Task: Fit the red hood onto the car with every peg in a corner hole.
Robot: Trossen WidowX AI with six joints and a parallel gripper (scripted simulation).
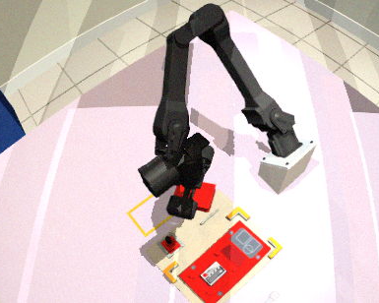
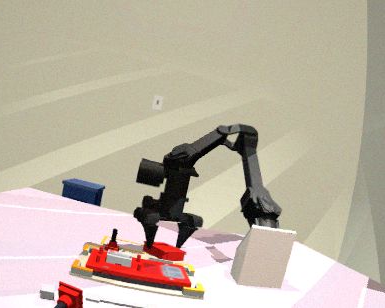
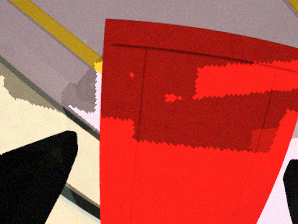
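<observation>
My gripper tip is now right at the red hood. Also, from my gripper tip: grey engine block 70 mm ahead, 210 mm to the left.
</observation>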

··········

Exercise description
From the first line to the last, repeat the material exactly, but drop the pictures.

Solution to the exercise
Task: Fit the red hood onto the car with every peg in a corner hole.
Robot: Trossen WidowX AI with six joints and a parallel gripper (scripted simulation).
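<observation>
My gripper tip is now right at the red hood. Also, from my gripper tip: grey engine block 70 mm ahead, 210 mm to the left.
</observation>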

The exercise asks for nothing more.